» **TRY IT**: Retype the whole listing exactly. Leave out pictures.
....
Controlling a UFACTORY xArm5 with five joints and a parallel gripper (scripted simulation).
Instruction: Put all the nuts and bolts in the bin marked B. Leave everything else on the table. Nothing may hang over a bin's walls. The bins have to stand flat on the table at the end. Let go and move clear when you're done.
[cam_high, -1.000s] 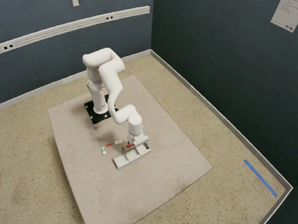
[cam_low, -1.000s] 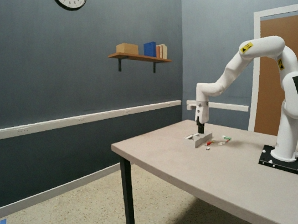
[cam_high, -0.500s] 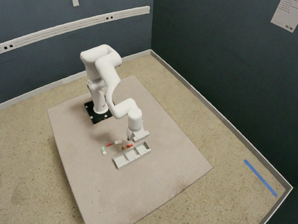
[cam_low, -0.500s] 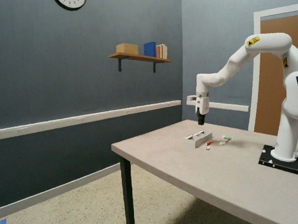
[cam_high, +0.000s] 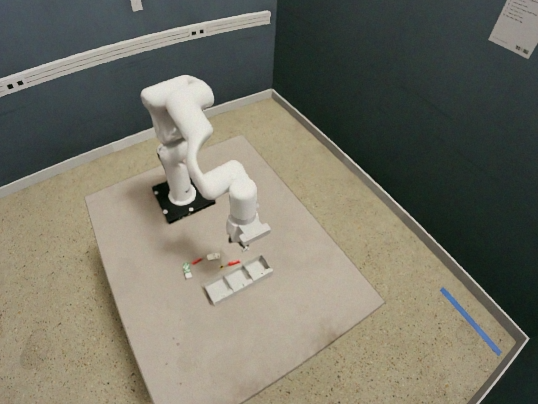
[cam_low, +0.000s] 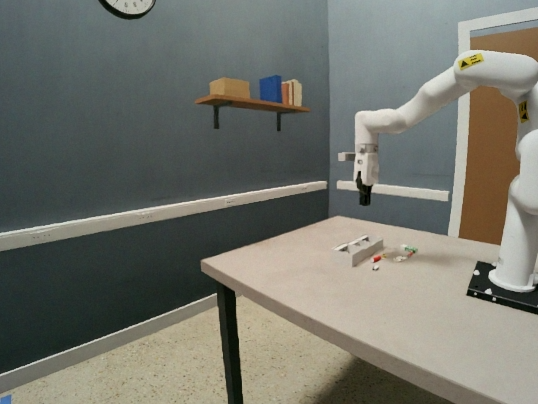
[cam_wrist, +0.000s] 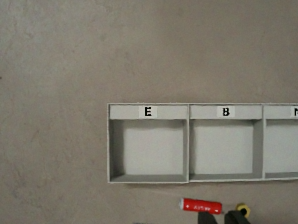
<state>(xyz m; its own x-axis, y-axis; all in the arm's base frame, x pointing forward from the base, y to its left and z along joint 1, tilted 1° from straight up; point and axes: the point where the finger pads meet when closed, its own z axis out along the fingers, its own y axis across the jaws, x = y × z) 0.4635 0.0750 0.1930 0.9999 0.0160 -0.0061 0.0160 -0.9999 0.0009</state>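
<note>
Now: the yellow bit 50 mm behind my hand, 80 mm to the right of it and 210 mm below it. Also, from my hand: white piece: 110 mm behind, 90 mm to the right, 210 mm below; green piece: 100 mm behind, 210 mm to the right, 210 mm below; white part: 80 mm behind, 50 mm to the left, 210 mm below.
</note>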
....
» **SOLUTION FOR THIS EXERCISE**:
Controlling a UFACTORY xArm5 with five joints and a parallel gripper (scripted simulation).
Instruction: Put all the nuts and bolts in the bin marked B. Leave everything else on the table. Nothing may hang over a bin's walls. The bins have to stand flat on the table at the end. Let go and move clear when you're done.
[cam_high, -1.000s] 
[cam_low, -1.000s] 
[cam_high, -0.500s] 
[cam_low, -0.500s] 
[cam_high, +0.000s] 
[cam_low, +0.000s] 
[cam_wrist, +0.000s] 
<state>(xyz m; its own x-axis, y-axis; all in the arm's base frame, x pointing forward from the base, y to its left and z along joint 1, tilted 1° from straight up; point and axes: the point where the finger pads meet when closed, its own z axis out along the fingers, its own y axis across the jaws, x = y × z) 0.4635 0.0750 0.1930 0.9999 0.0160 -0.0061 0.0160 -0.9999 0.0009</state>
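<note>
Now: the yellow bit 50 mm behind my hand, 80 mm to the right of it and 210 mm below it. Also, from my hand: white piece: 110 mm behind, 90 mm to the right, 210 mm below; green piece: 100 mm behind, 210 mm to the right, 210 mm below; white part: 80 mm behind, 50 mm to the left, 210 mm below.
</note>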

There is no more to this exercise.